SELECT status, additional_info 
   FROM all_scheduler_job_run_details WHERE LOWER(job_name) = LOWER('index_name$JOB');

You can also query for the existence of an index creation scheduler job.

For example:
SELECT status 
    FROM all_scheduler_jobs where LOWER(job_name) = LOWER('index_name$JOB');

See CREATE_EXTERNAL_TEXT_INDEX Procedure for more information.

JSON Search Index Reference Table

A local table is created within your database with a standard suffix INDEX_NAME$TXTIDX. This table is created internally when you run DBMS_CLOUD.CREATE_EXTERNAL_TEXT_INDEX.

You can query the INDEX_NAME$TXTIDX table to search for a string using the JSON_TEXTCONTAINS keyword. For example, when you call DBMS_CLOUD.CREATE_EXTERNAL_TEXT_INDEX procedure the INDEX_NAME value as VNCLOGS, this creates the VNCLOGS$TXTIDX JSON search index reference table.

The JSON search index reference table has the following columns:
  • object_name: is the file name on the Object Storage that contains the searched text string.

  • object_path: is the Object Storage bucket or folder URI that contains the object storage file.

  • length: is the length of the JSON document.

  • offset: is the byte offset of the beginning of the file.

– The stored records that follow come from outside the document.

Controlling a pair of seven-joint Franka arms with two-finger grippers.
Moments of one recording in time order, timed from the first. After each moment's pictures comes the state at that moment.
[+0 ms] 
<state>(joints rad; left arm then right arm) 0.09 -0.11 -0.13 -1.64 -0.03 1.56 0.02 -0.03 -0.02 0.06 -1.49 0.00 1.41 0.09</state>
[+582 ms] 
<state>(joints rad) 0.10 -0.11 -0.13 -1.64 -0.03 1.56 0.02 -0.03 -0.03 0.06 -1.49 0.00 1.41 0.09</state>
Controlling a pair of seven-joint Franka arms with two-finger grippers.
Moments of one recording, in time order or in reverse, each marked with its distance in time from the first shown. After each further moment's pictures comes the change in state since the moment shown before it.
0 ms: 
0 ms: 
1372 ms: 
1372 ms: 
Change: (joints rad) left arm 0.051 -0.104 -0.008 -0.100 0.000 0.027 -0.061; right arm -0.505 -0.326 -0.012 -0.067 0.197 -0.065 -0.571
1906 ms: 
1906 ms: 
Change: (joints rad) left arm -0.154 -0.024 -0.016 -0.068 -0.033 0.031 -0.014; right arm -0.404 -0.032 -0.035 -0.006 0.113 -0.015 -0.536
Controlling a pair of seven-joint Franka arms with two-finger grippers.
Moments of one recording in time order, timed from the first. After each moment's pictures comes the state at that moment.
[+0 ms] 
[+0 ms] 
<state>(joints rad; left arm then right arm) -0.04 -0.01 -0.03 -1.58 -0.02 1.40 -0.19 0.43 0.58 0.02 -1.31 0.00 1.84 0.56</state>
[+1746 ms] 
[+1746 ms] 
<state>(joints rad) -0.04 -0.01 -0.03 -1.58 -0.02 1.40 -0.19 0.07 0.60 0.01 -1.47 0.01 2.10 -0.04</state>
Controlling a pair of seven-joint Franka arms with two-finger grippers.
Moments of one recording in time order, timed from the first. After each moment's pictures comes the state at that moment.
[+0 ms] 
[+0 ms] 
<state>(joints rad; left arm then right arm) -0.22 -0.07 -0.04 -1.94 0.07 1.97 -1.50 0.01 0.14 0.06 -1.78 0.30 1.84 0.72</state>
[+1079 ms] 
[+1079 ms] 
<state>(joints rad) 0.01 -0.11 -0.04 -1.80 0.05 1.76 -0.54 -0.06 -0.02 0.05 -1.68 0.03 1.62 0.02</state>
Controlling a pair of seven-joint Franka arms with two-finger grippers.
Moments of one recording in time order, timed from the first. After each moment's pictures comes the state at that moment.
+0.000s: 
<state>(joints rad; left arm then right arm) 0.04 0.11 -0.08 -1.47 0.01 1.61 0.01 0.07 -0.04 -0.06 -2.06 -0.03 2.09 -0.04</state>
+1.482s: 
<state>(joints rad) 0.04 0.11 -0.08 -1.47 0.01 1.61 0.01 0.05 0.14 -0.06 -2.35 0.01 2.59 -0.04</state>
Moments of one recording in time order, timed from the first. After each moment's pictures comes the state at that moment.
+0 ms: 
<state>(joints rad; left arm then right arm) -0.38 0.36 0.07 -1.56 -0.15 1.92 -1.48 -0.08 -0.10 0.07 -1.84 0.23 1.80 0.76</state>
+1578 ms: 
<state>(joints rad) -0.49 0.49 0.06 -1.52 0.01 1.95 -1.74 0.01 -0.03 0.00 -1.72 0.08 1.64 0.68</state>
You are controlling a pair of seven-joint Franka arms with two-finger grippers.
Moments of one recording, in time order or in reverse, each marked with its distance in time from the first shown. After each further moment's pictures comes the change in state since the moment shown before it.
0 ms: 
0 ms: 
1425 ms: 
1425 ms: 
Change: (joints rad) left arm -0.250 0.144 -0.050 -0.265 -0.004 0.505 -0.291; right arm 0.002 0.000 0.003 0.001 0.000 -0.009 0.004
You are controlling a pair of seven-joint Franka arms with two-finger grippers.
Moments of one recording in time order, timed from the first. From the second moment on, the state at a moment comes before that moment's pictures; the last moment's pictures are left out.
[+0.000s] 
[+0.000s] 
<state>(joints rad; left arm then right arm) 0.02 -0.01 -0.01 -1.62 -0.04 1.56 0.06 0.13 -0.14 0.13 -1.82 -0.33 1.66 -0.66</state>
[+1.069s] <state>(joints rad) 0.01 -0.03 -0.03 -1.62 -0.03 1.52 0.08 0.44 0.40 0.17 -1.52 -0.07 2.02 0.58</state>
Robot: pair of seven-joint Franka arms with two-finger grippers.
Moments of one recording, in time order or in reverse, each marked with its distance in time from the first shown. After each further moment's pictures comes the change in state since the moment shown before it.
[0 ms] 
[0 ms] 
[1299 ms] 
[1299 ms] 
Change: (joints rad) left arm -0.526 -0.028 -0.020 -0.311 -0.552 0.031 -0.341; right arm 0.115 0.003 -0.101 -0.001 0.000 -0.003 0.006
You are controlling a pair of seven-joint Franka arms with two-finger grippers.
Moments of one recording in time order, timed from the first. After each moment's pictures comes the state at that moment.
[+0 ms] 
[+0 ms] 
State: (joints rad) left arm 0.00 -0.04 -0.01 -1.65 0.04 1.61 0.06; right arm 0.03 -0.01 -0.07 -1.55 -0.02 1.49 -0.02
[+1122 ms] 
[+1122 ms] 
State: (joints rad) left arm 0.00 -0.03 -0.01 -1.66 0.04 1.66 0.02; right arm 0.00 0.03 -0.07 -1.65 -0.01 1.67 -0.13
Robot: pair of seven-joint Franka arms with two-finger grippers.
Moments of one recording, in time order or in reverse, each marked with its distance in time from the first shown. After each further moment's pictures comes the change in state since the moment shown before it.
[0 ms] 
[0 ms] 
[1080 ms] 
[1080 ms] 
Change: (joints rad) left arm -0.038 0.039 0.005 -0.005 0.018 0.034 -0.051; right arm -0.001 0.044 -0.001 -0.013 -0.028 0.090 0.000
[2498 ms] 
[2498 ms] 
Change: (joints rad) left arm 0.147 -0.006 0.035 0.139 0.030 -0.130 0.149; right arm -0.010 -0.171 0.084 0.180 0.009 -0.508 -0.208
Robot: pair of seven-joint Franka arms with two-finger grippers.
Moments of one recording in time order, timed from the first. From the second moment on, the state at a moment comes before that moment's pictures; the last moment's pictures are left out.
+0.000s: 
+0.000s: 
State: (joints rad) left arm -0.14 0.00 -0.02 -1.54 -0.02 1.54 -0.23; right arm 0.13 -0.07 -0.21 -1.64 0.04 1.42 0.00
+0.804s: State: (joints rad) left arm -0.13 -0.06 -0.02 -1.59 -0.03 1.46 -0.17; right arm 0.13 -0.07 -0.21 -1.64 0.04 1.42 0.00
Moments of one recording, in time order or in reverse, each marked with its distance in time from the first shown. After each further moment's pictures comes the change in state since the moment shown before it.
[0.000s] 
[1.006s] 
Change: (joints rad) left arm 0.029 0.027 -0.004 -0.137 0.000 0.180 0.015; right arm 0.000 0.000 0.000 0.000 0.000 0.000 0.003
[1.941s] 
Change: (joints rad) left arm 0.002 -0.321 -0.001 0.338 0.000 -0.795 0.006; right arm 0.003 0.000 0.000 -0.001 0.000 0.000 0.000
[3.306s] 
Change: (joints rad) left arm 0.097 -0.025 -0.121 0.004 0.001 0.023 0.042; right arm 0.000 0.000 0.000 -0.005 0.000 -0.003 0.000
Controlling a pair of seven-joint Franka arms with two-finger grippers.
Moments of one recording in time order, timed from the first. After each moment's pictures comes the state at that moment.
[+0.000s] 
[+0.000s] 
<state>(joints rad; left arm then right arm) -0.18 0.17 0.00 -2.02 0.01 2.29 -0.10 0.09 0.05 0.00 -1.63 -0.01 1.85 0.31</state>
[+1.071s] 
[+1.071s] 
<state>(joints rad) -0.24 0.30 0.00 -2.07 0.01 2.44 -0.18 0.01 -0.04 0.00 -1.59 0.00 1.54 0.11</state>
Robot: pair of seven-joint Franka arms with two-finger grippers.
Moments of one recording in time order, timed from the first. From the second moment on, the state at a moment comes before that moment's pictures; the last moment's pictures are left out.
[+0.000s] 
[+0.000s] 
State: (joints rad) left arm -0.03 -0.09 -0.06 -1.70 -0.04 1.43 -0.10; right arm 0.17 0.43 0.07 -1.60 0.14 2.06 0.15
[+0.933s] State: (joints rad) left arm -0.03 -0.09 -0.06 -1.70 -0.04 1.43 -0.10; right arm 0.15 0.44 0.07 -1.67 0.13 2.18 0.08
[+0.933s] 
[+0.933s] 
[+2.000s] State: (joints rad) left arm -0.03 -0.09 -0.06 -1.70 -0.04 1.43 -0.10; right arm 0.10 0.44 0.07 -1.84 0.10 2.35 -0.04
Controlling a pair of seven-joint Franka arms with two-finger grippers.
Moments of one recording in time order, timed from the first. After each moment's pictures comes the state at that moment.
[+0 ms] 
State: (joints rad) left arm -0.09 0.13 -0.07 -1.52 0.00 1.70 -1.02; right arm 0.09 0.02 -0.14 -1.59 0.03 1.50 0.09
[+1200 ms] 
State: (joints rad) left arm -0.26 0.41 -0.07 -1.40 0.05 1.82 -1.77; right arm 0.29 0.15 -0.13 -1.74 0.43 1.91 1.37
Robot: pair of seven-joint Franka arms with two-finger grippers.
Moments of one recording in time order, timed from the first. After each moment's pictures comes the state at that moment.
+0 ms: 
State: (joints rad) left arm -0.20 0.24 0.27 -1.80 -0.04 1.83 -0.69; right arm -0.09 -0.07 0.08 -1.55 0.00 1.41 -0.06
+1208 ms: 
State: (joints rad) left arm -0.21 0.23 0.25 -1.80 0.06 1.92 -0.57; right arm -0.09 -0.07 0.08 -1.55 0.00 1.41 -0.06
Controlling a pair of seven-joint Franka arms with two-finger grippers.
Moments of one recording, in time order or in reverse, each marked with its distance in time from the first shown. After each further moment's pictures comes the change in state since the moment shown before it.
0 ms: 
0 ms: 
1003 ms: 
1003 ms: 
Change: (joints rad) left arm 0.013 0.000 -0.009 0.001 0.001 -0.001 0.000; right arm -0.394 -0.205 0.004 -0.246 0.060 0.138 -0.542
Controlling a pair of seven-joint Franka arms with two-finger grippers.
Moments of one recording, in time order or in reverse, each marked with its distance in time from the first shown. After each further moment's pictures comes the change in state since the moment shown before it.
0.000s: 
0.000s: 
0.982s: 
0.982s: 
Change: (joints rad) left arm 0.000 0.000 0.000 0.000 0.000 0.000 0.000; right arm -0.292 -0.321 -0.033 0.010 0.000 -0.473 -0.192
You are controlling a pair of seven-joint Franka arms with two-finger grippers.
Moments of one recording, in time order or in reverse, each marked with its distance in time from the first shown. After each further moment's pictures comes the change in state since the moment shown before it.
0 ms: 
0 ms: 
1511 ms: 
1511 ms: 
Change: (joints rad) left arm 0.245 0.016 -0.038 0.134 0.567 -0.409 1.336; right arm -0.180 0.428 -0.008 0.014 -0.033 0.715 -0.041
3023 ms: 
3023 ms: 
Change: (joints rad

  • mtime: is the last modified timestamp of the object storage file. This is the time when the file was last accessed by DBMS_CLOUD.

Run the following query to retrieve the object name, object path, offset and length from the JSON search index reference table:
SELECT * FROM (SELECT object_name, object_path, length, offset 
 FROM vnclogs$txtidx 
 WHERE JSON_TEXTCONTAINS (file_line_json, '$.tuples', '{XXX.XXX.0.1.10.10.10.10.null.XXX_345}') 
 ORDER BY mtime DESC) 
 WHERE rownum < 3;
 

This query provides internal information about where in your files in Object Storage the relevant documents are located. The query does not provide the actual documents.

To retrieve the documents directly, use the following query:

SELECT * FROM (SELECT object_name, object_path, data
 FROM vnclogs
 WHERE JSON_TEXTCONTAINS (file_line_json, '$.tuples', '{XXX.XXX.0.1.10.10.10.10.null.XXX_345}')
 ORDER BY mtime DESC)
 WHERE rownum < 3;
 

JSON Search Index Reference View

A view with the name INDEX_NAME is created when you run DBMS_CLOUD.CREATE_EXTERNAL_TEXT_INDEX to create a JSON index.

The view itself contains no data. The data is fetched in the view when you query the INDEX_NAME view using SQL condition JSON_TEXTCONTAINS.

Column Description
OBJECT_NAME

The file name on the Object Storage that contains the searched text string.

OBJECT_PATH

The Object Storage bucket or folder URI that contains the object storage file.

LENGTH

The length of the JSON document.

OFFSET

The byte offset of the beginning of the file.

DATA

The content of the Object Storage file.

FILE_LINE_JSON

The column on which the JSON_TEXTCONTAINS is performed.

MTIME

The last modified timestamp of the object storage file. This is the time when the file was last accessed by DBMS_CLOUD.

Error Log Table

An error log table index_name$txtidx_err is created when you create a JSON search index on the JSON files stored in Object Storage.

The table contains a list of the invalid JSON documents in your files. A JSON document is marked as invalid if the length of the source file that is indexed exceeds the default value or the specified value. The default value is 32767 bytes, and the maximum value you can specify using the json_index_doc_len format option is 200000 bytes. See Create a JSON Search Index on JSON Documents in Files for more information.

You can query the index_name$txtidx_err to get the list of invalid JSON files reported during the index creation.

Column Description
OBJECT_NAME The file name on the Object Storage that contains the searched text string.
OBJECT_PATH The Object Storage bucket or folder URI that contains the object storage file.
OFFSET Byte offset of beginning of the line.
LENGTH Length of the JSON document.
LINE_NUMBER Line number in the file at object store.